(Task to complete) Among these entries, how many lines have the string "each" in them? Only the number is needed.

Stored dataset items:
•••

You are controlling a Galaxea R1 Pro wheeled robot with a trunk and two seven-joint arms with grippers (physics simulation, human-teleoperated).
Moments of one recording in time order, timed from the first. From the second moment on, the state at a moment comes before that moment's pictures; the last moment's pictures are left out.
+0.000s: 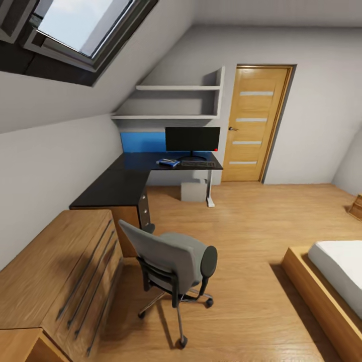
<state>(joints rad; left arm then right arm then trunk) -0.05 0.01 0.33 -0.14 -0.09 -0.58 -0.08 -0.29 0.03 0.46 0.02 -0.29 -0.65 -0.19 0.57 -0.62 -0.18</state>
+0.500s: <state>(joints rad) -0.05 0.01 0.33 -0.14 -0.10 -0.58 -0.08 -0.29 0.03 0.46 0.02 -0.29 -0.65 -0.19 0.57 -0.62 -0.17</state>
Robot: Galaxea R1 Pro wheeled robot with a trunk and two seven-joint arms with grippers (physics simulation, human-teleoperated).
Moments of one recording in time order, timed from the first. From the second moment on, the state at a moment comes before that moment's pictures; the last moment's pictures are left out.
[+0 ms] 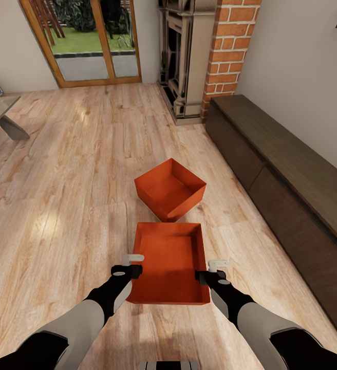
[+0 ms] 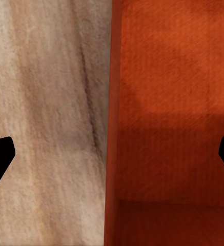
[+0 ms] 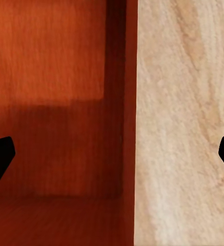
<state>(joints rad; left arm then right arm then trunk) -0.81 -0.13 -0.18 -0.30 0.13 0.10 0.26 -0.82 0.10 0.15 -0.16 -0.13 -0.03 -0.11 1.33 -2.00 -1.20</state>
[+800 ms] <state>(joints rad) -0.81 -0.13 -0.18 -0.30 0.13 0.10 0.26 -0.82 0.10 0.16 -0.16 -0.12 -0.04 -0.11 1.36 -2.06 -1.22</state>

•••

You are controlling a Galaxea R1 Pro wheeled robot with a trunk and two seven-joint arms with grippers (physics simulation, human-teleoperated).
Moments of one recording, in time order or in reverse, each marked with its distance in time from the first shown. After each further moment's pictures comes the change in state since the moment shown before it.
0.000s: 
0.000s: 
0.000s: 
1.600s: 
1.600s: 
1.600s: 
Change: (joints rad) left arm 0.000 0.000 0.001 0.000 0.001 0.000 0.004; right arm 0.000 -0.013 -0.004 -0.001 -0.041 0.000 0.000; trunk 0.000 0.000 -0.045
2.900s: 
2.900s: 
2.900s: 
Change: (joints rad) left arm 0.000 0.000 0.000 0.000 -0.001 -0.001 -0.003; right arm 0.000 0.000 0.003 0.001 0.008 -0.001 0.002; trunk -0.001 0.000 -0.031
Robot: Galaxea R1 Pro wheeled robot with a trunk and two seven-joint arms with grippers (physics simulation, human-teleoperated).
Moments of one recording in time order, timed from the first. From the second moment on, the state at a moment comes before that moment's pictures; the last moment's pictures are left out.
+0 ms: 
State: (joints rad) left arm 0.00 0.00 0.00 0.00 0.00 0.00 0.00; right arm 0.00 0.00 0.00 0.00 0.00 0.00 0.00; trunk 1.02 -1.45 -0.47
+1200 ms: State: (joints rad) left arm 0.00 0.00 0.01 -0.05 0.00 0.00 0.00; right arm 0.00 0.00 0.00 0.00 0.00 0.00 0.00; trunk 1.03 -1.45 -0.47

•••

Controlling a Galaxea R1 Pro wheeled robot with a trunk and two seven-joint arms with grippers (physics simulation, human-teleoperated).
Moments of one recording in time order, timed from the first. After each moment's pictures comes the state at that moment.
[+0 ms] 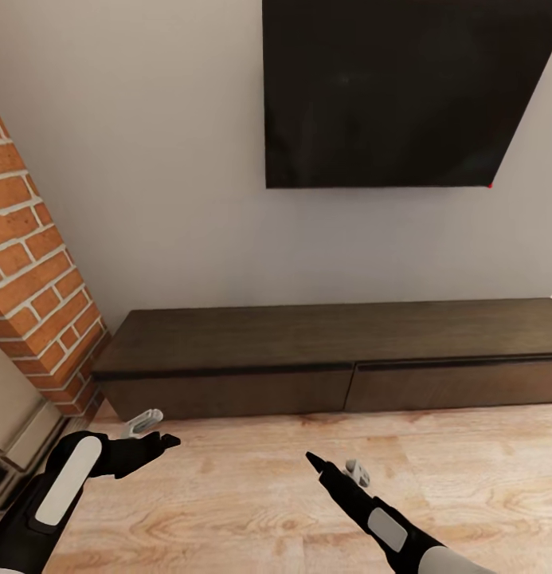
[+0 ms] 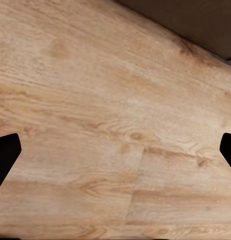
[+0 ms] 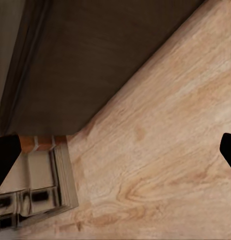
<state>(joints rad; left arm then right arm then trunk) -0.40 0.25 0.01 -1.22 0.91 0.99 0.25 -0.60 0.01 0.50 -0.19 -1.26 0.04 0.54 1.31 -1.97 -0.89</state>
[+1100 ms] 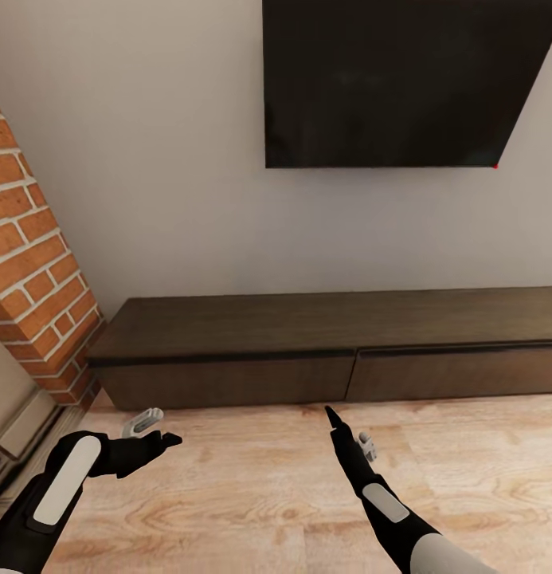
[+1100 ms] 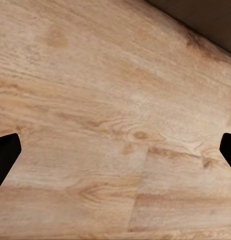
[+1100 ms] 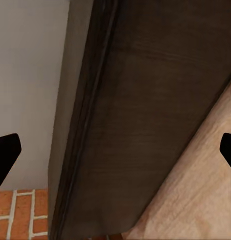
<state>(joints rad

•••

(Solution for this exercise) 2